In the beginning of your original post, you said
POINT 1
I've just installed version 3.0.25.378 and I'm trying to block my computer from accessing a specific computer on my network.
yet further on in the same post, you said
POINT 2
At this point, I can see no reason why these two computers can't talk to each other, and yet they can't. What does it take to make the rules to take effect?
Points 1 and 2 are related. I’m unsure whether you’re trying to block a particular PC or allow a particular PC. Please clarify.
LOL. Love the difference between “Followed above instructions…” and “Really followed above instructions…”
Second, why do I have to reboot every time I change the rules? I've never had to do that with other firewalls
This isn’t really necessary, but was suggested so we could be certain that the friewall was implementing the rules we just created. There have been reports of a slight lag in new rules being initialized and I just wanted to make sure we were testing the new rules. Rather than reboot, you can wait 30 - 60 secs.
Ewen
The difference is the timeframe. Point 1 is the final goal - to prevent the two computers from seeing each other. In my efforts to reach that goal, I had attempted to implement a rule, found it didn’t work, then removed it. However, I found that when I removed it is when it seemed to take effect, which is when we reach Point 2 - there were no blocking rules in effect, and yet the machines still couldn’t communicate. At that point it became a matter of rules not working as written.
I’m a tech and I deal with users all day; I know what it means when a user says that they did exactly what I told them to do.
It should be noted that the stage of Point 2, where the computers could not communicate but no rules were in place to block it, lasted over a day. When I implemented the changes you suggested in the earlier post, I waited about 15 minutes and tested, and then rebooted. It seems like there is something very wrong somewhere.
cheers,
RCS
This is really odd.
I set up a two PC LAN with clean XP images. The only additional software installed was CFP on one of the PCs. I then set up the two BLOCK rules detailed earlier. Once these rules were in use, the other PC was blocked totally from the PC running CFP.

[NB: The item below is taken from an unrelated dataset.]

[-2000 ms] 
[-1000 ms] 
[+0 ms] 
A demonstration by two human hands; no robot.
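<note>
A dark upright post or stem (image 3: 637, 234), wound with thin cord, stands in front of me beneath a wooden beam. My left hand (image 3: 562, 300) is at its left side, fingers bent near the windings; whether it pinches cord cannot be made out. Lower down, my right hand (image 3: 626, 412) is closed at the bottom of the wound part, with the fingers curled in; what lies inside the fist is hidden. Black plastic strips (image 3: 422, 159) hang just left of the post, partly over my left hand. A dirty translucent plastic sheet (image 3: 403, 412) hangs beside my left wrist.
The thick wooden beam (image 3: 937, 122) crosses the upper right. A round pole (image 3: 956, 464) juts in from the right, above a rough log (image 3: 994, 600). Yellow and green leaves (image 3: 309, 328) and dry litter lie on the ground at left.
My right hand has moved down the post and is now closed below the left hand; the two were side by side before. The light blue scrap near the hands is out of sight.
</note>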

Did you have any other firewall software on these PCs prior to installing CFP (particularly ZA or Nortons)? There have been several posts regarding odd CFP behaviour that resulted from vestiges of a prior firewall remaining.
Please understand that I’m not saying it’s impossible that CFP is the cause, just that I have seen this type of behaviour caused by incomplete firewall uninstallations.
Ewen
I had installed Zone Alarm but it kept BSODing when it started up so I uninstalled it again. ZA never even ran successfully, so I don’t think there could be rules floating around.

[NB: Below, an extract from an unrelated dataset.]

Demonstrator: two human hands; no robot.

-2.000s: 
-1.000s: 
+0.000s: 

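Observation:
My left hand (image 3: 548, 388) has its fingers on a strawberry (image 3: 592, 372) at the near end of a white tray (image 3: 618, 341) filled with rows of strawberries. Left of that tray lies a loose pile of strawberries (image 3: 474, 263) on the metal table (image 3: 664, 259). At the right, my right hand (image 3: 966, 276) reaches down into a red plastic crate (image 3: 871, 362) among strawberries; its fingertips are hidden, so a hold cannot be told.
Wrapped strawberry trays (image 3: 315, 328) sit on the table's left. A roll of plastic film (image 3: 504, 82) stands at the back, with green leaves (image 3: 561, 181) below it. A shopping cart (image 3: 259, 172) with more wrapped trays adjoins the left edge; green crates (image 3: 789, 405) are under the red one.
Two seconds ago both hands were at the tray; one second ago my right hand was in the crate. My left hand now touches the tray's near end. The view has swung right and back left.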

As Maxwell Smart would say - “The old Zone Alarm uninstall will categorically remove all traces of itself trick. Secnd timeI fell for that one this week.”. ZA’s uninsaller is notorious for leaving traces behind. If you check the ZA" web site, from memory they’ve got a dedicated uninstall cleanup tool available for download.
It’s worth a shot 'cause I can’t think of anything else that could be doing this.

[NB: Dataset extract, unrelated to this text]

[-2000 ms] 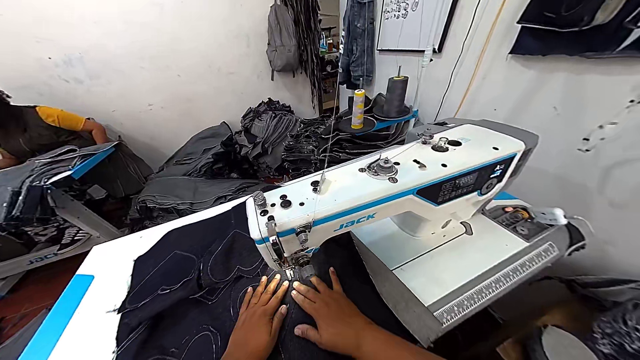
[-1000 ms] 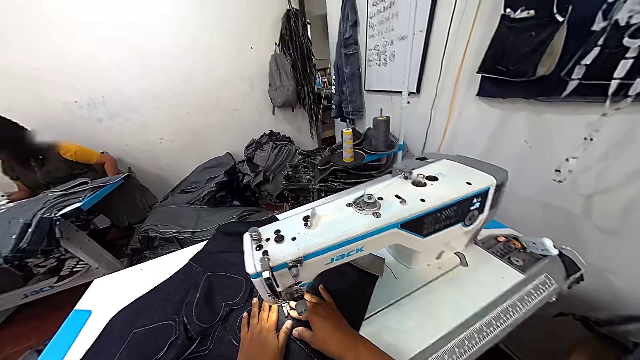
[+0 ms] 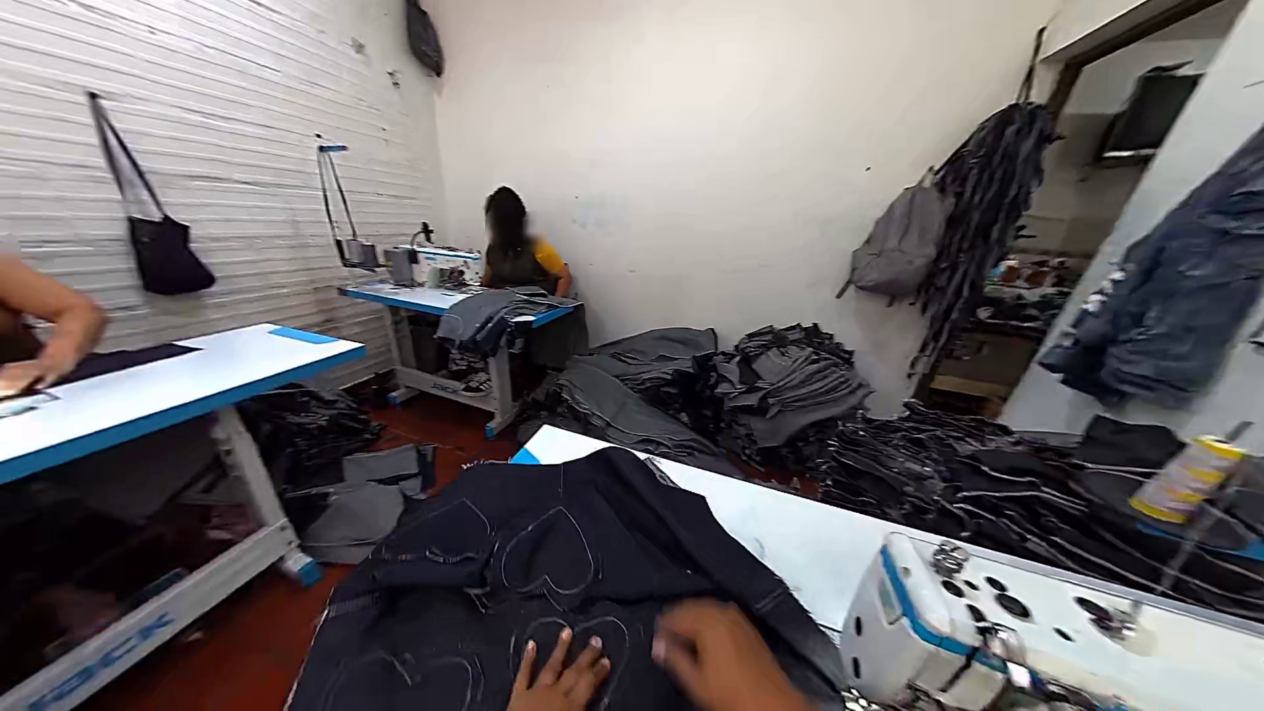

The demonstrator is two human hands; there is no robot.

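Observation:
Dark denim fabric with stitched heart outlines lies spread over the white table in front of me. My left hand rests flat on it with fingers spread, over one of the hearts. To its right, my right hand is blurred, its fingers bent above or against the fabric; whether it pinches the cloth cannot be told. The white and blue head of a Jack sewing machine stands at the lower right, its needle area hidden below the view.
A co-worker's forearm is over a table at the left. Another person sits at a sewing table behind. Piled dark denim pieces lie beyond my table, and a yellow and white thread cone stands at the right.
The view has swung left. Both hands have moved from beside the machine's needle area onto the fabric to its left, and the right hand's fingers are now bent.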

Is there nothing in your logs when the blockage ocurs?
Ewen
Sorry I haven’t responded until now. I just rebuilt both computers from scratch. One computer (called AUX) has NO firewall - not even the Windows firewall. The other computer (called MAIN) has Comodo, with both Defense+ and Firewall level set to “Safe Mode”. MAIN is able to access all resources on AUX, but AUX - although able to ping MAIN - is not able to access any resources on MAIN.